Work instruction: Each line of the entries, from the first to the line containing "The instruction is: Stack", is to be transcribed exactly as it stands; include no other lines.

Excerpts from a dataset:
-.-.-

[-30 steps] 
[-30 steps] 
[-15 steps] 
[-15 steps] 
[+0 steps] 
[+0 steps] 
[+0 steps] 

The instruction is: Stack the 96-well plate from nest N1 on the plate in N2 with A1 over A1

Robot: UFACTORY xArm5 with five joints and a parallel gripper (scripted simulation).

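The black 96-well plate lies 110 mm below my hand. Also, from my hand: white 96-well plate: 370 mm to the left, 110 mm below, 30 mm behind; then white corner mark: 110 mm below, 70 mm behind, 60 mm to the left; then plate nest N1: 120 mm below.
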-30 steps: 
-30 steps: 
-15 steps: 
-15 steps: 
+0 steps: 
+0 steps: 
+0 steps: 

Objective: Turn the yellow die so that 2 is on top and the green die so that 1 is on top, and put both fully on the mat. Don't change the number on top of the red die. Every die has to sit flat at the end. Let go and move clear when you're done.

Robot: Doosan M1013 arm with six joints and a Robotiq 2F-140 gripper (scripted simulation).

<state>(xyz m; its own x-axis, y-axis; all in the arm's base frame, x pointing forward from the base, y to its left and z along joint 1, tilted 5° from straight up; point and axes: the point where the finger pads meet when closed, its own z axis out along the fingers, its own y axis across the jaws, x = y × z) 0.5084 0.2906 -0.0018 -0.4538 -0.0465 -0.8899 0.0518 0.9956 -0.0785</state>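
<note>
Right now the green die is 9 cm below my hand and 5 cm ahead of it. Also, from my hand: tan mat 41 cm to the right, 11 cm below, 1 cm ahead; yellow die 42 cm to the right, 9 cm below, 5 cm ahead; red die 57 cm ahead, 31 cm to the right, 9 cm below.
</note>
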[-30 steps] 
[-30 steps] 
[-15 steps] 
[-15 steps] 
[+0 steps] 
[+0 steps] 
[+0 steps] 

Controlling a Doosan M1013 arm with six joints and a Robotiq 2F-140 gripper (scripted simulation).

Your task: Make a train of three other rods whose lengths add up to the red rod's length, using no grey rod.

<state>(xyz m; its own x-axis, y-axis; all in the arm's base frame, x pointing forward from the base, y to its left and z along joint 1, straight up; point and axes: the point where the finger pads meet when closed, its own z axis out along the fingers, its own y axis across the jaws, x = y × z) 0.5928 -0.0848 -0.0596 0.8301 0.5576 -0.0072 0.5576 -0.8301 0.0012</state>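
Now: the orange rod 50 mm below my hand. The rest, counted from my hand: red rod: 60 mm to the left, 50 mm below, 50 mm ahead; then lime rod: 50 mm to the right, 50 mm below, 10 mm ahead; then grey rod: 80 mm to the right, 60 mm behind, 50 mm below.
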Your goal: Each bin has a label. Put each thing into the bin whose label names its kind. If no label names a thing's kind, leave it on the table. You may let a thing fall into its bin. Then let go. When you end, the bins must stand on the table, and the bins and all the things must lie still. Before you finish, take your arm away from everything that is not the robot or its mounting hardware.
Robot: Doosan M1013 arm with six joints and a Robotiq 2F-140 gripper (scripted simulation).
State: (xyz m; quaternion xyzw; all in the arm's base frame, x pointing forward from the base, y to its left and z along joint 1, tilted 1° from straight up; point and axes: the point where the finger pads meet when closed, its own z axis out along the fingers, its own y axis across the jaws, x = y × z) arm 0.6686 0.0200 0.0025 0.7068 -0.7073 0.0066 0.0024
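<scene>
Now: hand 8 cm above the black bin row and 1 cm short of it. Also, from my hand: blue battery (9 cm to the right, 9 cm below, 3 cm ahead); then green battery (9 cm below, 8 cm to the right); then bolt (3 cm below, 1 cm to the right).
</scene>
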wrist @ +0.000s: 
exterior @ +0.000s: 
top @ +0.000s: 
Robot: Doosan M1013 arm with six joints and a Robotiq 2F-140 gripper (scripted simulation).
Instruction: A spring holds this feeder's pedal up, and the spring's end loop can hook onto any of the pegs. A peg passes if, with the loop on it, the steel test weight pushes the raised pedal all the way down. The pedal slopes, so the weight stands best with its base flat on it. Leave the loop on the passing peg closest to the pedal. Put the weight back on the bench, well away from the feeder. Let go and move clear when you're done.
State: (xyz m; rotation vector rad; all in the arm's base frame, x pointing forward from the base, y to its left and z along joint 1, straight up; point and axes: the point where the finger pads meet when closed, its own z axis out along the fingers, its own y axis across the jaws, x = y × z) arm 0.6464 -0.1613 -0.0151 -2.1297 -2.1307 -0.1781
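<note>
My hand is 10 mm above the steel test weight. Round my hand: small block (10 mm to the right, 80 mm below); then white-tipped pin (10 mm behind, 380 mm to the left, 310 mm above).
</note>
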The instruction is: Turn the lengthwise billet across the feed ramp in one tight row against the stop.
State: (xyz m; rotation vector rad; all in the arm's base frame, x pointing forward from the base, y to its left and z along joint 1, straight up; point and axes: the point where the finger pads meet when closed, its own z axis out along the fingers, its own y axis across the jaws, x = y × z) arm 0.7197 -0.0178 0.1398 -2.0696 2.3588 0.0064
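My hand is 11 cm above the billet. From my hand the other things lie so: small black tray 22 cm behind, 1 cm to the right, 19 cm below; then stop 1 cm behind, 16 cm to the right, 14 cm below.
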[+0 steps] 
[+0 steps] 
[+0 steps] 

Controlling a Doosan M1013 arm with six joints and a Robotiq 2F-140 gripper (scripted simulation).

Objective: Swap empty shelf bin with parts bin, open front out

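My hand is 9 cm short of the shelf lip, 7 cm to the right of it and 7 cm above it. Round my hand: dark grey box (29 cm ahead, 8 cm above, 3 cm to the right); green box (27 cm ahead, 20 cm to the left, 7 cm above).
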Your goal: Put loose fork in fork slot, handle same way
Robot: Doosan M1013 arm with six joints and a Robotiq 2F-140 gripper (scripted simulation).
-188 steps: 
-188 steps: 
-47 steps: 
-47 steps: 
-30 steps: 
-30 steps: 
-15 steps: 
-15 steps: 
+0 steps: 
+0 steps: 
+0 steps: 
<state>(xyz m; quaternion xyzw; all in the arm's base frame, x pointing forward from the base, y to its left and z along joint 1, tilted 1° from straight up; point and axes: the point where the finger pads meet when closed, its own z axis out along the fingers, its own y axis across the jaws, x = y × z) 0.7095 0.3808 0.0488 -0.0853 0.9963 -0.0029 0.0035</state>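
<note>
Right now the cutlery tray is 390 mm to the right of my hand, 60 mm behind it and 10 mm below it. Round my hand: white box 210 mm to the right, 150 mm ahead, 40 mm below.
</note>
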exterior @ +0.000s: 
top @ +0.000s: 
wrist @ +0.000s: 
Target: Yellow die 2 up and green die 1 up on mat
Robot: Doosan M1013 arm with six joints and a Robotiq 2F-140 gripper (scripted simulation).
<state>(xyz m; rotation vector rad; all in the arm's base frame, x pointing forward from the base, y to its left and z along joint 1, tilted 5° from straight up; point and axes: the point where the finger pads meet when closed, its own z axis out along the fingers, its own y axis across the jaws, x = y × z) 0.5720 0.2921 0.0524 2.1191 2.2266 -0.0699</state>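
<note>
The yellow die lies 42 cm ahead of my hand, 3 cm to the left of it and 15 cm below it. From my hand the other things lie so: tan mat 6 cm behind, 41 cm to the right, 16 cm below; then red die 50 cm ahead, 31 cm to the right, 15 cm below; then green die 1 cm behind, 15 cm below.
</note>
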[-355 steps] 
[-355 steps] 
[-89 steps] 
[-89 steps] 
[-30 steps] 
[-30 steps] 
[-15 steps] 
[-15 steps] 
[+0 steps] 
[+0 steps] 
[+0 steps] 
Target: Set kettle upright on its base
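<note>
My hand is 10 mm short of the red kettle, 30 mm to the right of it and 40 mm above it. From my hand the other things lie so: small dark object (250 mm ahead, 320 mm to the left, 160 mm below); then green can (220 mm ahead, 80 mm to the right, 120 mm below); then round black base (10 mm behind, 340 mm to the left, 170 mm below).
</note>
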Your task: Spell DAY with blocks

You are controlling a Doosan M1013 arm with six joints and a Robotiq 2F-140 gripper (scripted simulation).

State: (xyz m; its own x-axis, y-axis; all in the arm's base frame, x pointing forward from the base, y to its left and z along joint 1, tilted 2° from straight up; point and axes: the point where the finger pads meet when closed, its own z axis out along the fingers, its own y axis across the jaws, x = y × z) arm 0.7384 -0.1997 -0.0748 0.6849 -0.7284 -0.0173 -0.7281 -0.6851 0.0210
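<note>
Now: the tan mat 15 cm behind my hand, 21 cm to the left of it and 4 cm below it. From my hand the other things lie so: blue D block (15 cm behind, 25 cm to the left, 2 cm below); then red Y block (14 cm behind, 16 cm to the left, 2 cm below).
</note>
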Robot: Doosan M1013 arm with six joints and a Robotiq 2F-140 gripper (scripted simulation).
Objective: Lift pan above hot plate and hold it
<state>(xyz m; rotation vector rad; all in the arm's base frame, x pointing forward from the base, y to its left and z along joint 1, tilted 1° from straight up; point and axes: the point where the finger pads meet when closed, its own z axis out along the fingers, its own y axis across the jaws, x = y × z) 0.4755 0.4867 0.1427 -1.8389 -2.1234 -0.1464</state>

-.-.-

The answer:
[-30 steps] 
[-30 steps] 
[-15 steps] 
[-15 steps] 
[+0 steps] 
[+0 steps] 
[+0 steps] 

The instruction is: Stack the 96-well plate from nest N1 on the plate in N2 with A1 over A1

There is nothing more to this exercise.